▸ PROBLEM DESCRIPTION: In the listing below, find each line with the string "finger" and report it.

▸ EXCERPTED RECORDS:
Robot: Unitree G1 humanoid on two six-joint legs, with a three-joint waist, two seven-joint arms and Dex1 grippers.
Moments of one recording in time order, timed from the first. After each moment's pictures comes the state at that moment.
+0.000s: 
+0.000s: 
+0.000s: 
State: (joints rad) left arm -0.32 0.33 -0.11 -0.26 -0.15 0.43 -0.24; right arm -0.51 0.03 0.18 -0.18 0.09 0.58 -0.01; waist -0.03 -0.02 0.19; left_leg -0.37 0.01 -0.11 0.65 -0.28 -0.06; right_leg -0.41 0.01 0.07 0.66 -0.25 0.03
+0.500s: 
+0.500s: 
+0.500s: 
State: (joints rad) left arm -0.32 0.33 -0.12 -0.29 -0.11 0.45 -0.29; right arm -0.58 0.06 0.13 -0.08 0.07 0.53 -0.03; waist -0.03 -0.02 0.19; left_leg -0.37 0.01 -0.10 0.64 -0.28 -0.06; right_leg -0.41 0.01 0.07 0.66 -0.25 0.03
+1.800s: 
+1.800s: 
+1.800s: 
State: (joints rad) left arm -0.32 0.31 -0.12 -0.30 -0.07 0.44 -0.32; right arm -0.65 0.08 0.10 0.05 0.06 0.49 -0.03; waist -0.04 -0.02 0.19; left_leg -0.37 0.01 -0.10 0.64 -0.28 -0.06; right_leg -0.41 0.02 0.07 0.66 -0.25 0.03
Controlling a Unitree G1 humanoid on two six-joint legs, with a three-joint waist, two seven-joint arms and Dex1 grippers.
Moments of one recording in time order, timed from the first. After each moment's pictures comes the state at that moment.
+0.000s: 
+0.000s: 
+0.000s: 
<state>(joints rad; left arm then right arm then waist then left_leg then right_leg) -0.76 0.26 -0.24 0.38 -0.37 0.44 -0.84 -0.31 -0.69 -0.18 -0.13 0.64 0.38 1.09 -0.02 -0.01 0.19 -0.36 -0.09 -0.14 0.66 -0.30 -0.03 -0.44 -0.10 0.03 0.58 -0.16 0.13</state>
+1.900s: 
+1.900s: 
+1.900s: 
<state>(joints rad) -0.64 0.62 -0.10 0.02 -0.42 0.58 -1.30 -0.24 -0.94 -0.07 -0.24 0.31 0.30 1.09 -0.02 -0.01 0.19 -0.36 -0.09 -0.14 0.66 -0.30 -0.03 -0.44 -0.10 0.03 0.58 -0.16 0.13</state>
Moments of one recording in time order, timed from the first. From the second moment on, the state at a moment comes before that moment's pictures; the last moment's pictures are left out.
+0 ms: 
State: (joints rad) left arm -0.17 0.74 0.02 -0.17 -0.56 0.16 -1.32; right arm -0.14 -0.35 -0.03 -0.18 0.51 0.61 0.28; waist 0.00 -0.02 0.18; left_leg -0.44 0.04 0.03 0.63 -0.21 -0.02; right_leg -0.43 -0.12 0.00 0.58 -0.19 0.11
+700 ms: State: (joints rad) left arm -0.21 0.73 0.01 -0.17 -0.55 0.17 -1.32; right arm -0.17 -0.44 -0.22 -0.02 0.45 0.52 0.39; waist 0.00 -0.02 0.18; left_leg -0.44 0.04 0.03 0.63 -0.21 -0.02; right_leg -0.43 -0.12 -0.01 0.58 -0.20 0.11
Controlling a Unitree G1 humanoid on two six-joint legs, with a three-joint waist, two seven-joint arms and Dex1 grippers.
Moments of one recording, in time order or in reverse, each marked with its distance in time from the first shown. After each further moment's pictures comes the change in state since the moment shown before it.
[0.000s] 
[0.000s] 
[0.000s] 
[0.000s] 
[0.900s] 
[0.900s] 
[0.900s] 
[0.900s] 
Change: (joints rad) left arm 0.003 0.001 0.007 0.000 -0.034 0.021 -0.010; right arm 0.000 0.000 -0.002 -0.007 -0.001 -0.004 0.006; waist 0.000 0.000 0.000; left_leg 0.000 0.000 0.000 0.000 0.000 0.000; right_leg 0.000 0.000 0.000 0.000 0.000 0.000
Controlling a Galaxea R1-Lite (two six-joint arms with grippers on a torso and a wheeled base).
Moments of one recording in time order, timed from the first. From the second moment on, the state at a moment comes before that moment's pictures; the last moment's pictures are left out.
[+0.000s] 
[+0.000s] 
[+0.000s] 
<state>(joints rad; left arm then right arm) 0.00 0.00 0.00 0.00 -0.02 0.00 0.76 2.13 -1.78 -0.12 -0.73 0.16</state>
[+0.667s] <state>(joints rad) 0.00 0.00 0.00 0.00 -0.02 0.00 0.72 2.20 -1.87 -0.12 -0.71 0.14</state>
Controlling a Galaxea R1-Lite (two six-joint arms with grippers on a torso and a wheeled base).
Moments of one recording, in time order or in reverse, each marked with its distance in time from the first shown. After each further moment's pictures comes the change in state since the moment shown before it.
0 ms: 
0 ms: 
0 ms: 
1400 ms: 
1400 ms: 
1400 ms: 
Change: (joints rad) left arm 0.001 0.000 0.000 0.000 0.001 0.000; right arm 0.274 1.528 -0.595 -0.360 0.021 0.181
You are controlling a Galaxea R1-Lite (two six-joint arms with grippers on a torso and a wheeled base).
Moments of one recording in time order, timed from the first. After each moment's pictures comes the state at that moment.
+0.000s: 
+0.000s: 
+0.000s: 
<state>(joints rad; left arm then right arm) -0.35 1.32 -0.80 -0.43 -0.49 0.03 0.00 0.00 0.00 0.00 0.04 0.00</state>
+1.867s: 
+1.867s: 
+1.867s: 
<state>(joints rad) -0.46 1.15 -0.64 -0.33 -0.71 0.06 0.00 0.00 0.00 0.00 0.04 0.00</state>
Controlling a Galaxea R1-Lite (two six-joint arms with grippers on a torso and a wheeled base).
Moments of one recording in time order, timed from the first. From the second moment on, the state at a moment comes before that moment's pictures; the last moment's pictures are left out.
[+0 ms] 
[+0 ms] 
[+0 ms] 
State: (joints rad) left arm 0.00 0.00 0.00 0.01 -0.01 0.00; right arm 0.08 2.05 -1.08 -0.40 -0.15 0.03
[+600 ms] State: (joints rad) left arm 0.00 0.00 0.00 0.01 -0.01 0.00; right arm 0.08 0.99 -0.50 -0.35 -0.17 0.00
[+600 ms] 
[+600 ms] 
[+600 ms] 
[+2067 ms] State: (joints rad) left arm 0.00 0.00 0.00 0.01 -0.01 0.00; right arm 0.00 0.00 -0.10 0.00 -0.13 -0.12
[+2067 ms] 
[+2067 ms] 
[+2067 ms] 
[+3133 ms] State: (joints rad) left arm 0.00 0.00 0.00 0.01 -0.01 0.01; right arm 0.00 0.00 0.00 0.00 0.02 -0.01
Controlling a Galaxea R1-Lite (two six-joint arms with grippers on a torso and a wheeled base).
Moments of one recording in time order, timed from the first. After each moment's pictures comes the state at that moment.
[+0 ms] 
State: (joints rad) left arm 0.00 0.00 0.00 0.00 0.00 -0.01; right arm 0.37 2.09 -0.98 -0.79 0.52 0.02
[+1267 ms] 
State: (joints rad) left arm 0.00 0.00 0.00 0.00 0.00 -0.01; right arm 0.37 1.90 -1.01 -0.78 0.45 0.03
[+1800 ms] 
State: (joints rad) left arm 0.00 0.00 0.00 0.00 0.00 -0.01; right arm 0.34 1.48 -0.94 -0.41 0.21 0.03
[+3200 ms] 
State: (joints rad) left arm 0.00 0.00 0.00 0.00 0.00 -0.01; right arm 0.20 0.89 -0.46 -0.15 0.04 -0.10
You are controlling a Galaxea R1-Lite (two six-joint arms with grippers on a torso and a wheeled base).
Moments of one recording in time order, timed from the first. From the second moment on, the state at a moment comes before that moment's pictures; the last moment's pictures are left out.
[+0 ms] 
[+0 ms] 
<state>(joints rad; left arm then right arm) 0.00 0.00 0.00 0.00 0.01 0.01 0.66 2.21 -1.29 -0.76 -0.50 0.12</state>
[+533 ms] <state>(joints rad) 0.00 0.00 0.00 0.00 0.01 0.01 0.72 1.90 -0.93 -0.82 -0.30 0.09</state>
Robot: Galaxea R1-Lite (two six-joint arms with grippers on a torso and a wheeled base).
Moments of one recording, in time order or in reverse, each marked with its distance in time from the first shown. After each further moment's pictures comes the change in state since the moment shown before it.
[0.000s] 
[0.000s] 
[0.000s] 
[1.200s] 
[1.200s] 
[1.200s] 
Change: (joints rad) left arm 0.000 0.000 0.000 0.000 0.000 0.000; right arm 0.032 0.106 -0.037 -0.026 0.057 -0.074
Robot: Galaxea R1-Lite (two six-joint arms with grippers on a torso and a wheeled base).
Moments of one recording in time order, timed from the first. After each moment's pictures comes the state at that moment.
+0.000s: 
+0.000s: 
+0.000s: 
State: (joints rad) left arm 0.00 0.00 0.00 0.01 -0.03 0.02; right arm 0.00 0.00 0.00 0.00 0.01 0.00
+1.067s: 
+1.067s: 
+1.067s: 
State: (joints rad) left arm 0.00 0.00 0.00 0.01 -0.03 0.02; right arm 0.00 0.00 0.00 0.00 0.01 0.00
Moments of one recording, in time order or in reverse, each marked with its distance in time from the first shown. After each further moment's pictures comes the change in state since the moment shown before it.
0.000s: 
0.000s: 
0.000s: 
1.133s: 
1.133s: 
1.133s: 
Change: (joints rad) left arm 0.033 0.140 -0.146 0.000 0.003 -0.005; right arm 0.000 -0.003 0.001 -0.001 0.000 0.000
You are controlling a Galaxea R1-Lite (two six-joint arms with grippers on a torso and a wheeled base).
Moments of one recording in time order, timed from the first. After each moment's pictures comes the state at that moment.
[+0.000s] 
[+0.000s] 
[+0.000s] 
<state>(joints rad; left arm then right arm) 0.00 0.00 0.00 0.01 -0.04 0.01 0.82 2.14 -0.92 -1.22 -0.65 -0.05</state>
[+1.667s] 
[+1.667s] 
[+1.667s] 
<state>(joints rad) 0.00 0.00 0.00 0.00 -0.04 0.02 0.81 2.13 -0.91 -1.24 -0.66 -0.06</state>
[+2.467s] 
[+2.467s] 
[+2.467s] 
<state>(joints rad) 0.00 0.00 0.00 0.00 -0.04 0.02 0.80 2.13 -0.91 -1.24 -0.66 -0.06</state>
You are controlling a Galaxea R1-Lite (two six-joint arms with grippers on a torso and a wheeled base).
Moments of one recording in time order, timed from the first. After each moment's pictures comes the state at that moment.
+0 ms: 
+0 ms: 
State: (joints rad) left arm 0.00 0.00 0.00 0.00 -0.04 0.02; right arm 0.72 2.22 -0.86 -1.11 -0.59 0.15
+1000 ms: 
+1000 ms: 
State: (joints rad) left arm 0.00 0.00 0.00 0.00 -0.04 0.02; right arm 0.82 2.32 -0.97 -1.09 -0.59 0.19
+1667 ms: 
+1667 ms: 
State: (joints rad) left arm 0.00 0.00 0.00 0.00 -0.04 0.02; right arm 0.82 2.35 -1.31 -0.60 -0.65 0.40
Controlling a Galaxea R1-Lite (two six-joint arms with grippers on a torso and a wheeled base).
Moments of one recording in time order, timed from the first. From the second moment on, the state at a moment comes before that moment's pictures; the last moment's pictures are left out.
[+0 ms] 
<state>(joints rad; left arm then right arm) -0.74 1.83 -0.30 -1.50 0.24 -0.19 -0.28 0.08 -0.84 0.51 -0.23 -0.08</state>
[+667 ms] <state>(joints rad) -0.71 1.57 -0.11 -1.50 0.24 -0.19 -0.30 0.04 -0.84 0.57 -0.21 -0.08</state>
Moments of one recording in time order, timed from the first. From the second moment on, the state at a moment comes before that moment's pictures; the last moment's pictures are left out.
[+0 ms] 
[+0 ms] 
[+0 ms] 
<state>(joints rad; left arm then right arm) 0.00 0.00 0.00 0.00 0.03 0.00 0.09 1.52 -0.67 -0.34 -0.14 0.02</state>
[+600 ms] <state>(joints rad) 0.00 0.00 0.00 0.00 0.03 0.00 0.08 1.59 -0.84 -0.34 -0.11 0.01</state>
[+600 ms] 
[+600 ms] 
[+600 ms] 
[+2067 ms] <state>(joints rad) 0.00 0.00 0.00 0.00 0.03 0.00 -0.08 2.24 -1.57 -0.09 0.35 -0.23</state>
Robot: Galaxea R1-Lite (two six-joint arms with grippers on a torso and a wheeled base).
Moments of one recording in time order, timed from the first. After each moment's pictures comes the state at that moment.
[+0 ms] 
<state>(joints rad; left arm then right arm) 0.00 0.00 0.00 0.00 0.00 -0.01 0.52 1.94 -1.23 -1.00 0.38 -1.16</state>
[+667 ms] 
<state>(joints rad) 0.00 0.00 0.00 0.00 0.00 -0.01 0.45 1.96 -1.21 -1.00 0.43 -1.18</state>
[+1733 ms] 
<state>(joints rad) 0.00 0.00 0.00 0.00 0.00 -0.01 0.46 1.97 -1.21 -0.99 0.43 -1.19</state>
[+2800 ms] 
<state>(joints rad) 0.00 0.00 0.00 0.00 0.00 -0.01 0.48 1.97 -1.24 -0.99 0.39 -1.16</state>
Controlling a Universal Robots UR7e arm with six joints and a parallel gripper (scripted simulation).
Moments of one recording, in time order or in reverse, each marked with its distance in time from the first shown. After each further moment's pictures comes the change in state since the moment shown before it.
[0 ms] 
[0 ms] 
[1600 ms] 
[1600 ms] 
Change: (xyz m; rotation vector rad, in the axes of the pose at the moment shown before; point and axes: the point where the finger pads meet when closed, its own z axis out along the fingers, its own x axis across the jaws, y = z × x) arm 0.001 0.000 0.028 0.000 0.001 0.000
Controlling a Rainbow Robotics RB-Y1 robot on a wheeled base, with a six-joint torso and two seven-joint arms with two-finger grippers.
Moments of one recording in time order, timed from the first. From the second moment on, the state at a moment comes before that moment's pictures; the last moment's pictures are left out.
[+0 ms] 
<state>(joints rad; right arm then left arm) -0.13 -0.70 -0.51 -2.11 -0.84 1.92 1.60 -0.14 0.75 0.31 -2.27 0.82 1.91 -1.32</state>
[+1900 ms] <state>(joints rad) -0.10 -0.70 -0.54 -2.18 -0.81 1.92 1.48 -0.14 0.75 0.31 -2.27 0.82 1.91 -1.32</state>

▸ SOLUTION BELOW:
Change: (xyz m; rotation vector rad, in the axes of the pose at the moment shown before; point and axes: the point where the finger pads meet when closed, its own z axis out along the fingers, its own x axis across the jaws, y = z × x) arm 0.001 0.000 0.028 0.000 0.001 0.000
Controlling a Rainbow Robotics RB-Y1 robot on a wheeled base, with a six-joint torso and two seven-joint arms with two-finger grippers.

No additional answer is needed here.